- DESCRIPTION OF THE TASK:
Find every line below with the string "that" and pick it out.

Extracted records
▽
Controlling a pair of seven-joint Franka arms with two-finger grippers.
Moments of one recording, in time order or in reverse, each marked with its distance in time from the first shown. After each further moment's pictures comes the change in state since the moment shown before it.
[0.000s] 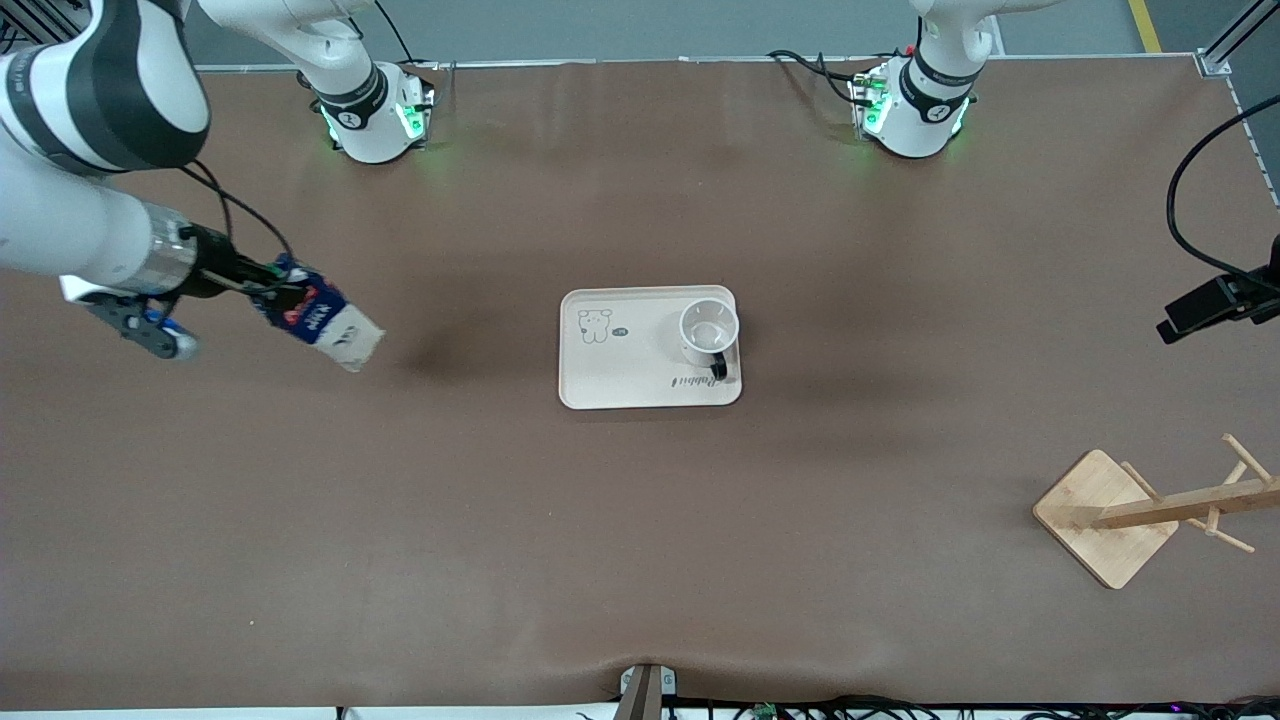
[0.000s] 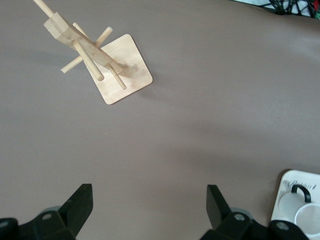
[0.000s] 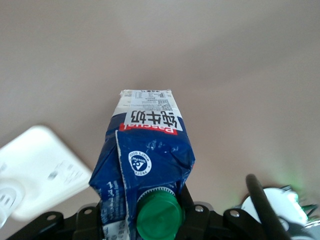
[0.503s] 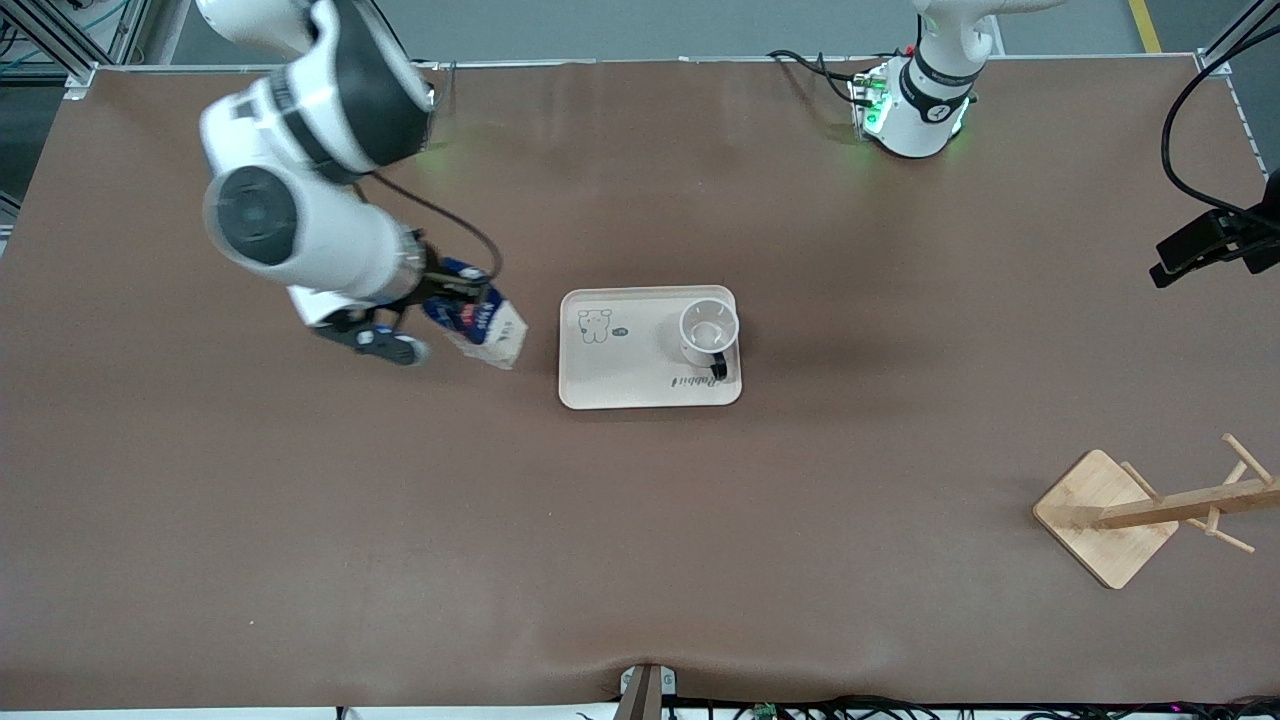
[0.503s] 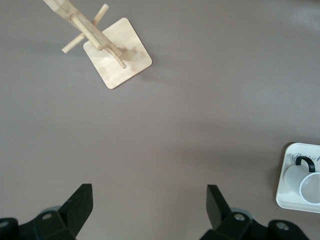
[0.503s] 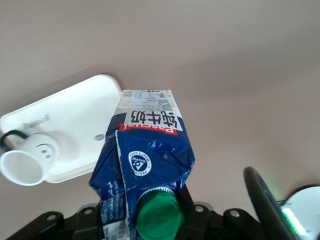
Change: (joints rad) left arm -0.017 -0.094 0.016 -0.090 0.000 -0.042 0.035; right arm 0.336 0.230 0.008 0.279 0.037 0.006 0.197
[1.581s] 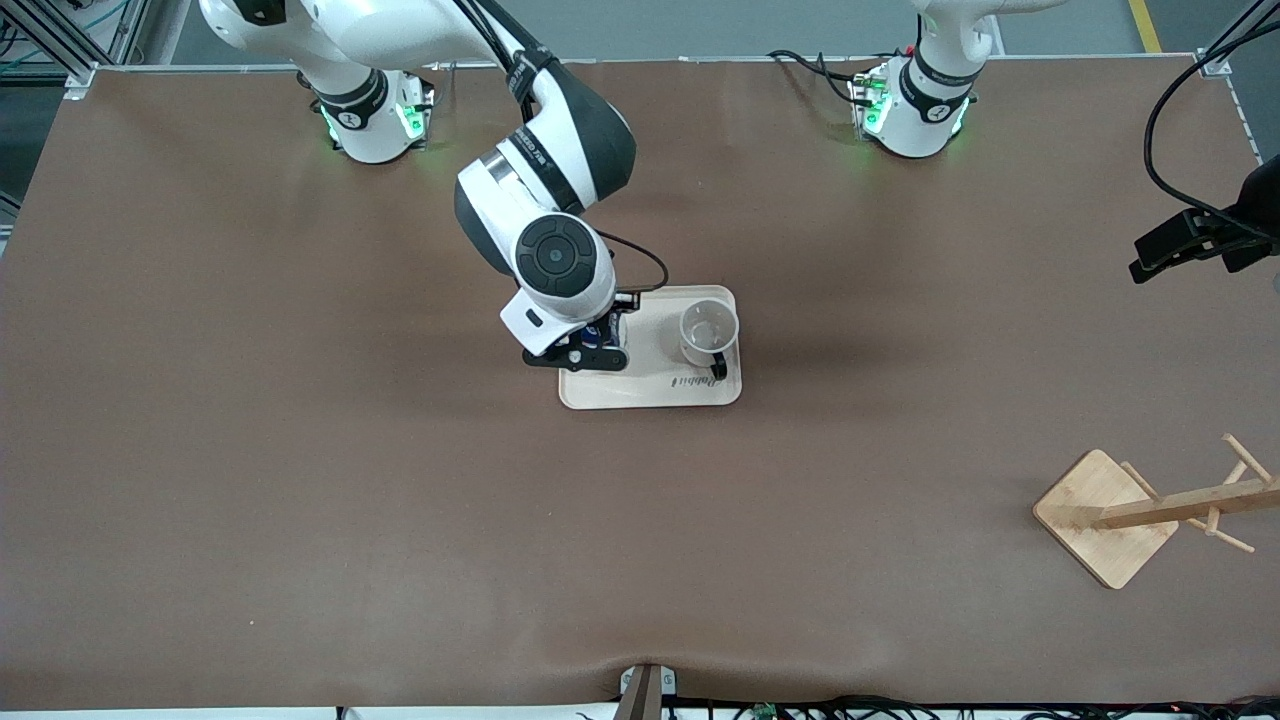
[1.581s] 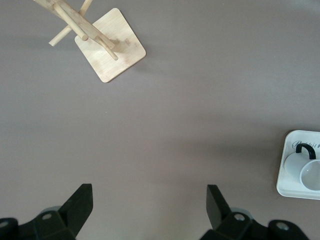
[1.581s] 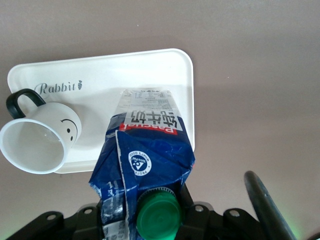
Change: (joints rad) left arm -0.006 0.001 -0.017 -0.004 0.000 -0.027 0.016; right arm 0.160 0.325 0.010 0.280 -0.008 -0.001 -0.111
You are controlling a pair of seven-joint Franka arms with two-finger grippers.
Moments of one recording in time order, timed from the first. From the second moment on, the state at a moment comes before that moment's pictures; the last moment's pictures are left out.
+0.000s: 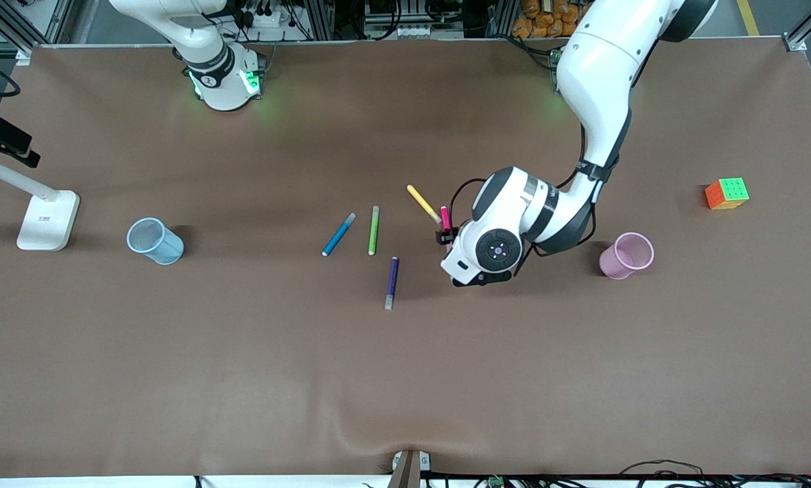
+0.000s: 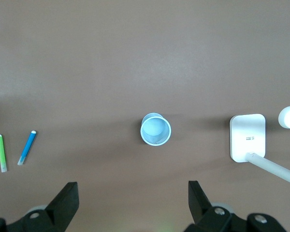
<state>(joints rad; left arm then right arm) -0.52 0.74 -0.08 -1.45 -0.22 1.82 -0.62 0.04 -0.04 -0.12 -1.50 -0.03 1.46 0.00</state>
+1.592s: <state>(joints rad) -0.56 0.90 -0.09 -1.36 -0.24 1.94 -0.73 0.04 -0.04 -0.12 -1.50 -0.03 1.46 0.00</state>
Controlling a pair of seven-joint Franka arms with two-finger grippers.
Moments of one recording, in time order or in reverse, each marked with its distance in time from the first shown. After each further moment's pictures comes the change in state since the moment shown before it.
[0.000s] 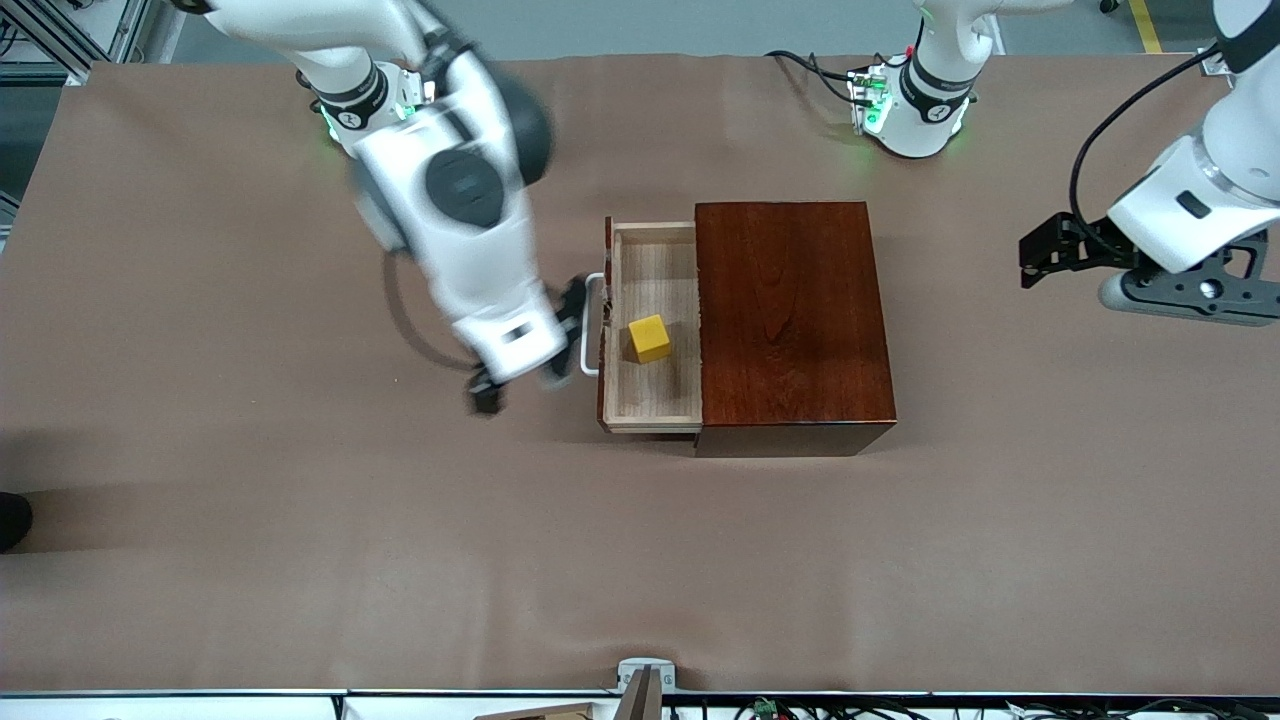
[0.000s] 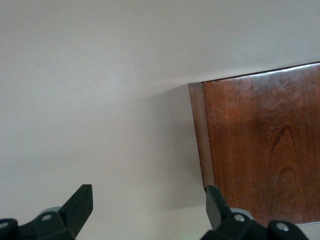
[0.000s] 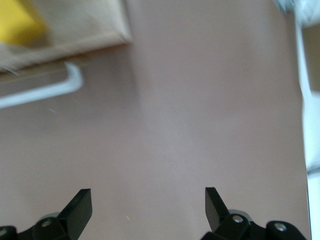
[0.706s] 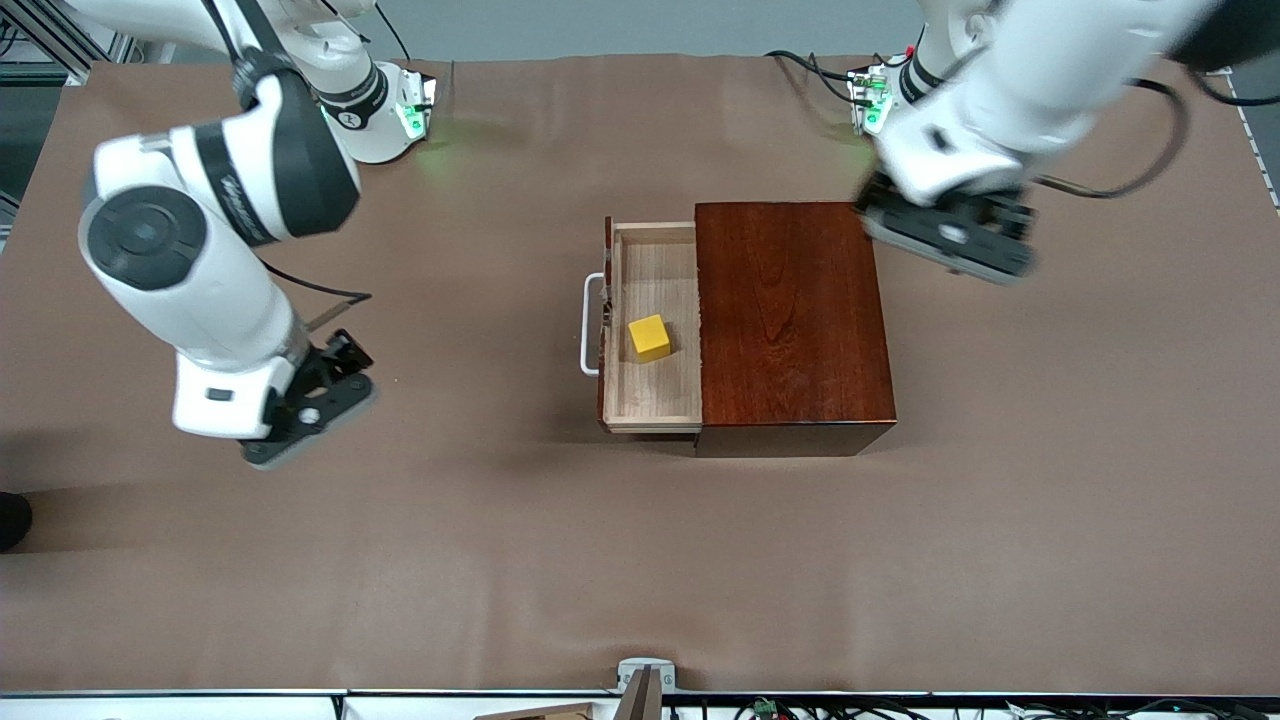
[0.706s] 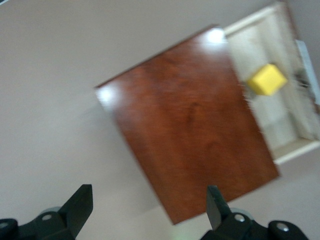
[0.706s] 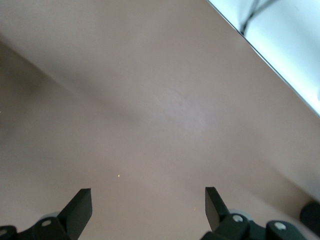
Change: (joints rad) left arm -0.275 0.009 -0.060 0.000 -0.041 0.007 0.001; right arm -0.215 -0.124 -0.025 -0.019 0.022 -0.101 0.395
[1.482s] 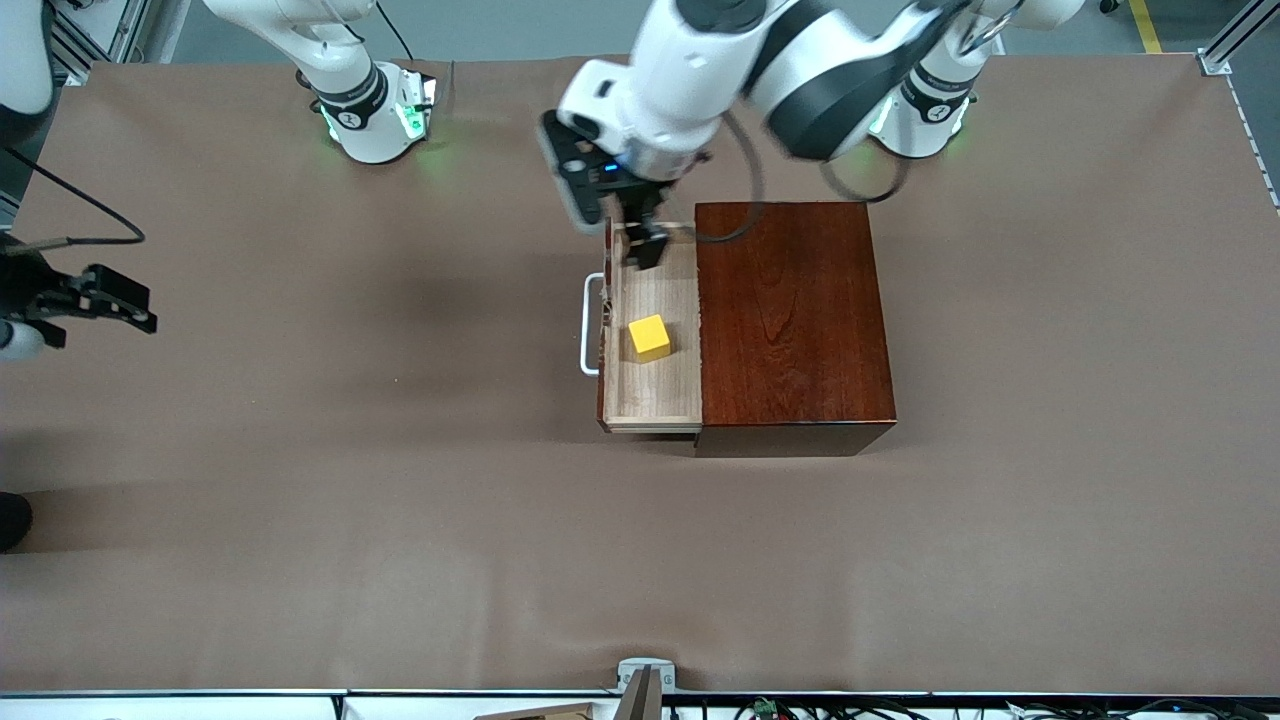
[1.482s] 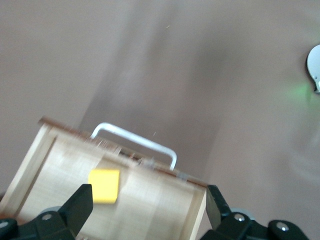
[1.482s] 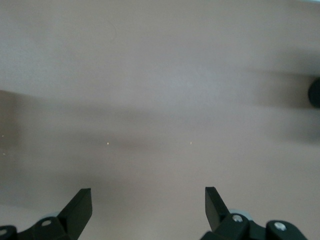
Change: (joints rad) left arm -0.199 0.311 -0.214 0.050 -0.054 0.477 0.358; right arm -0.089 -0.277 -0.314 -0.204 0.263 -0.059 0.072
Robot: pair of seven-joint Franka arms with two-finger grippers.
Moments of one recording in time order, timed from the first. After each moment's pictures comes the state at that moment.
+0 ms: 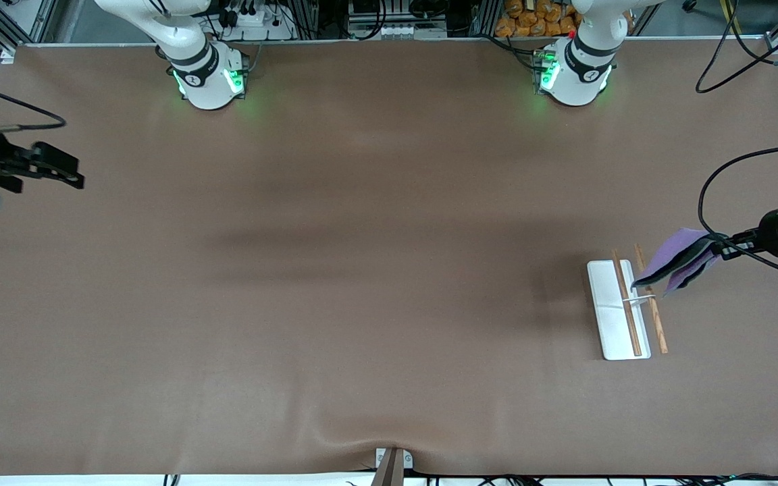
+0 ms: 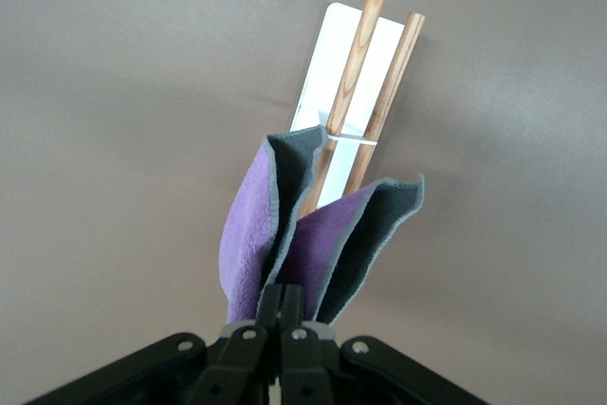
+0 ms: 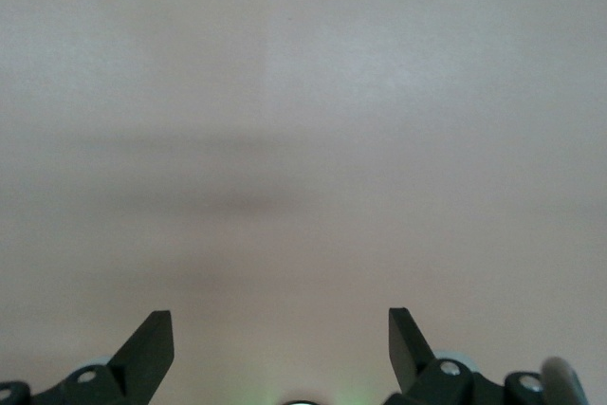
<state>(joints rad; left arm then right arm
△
- RESULT:
Moments of one recording in time order, timed from the first. From the second moment on, the state at a moment comes before that moment's pictures; the last moment's pictures are left out.
Moments of one recording in time order, timed from the first. After each moment's pictures comes the state at that moment.

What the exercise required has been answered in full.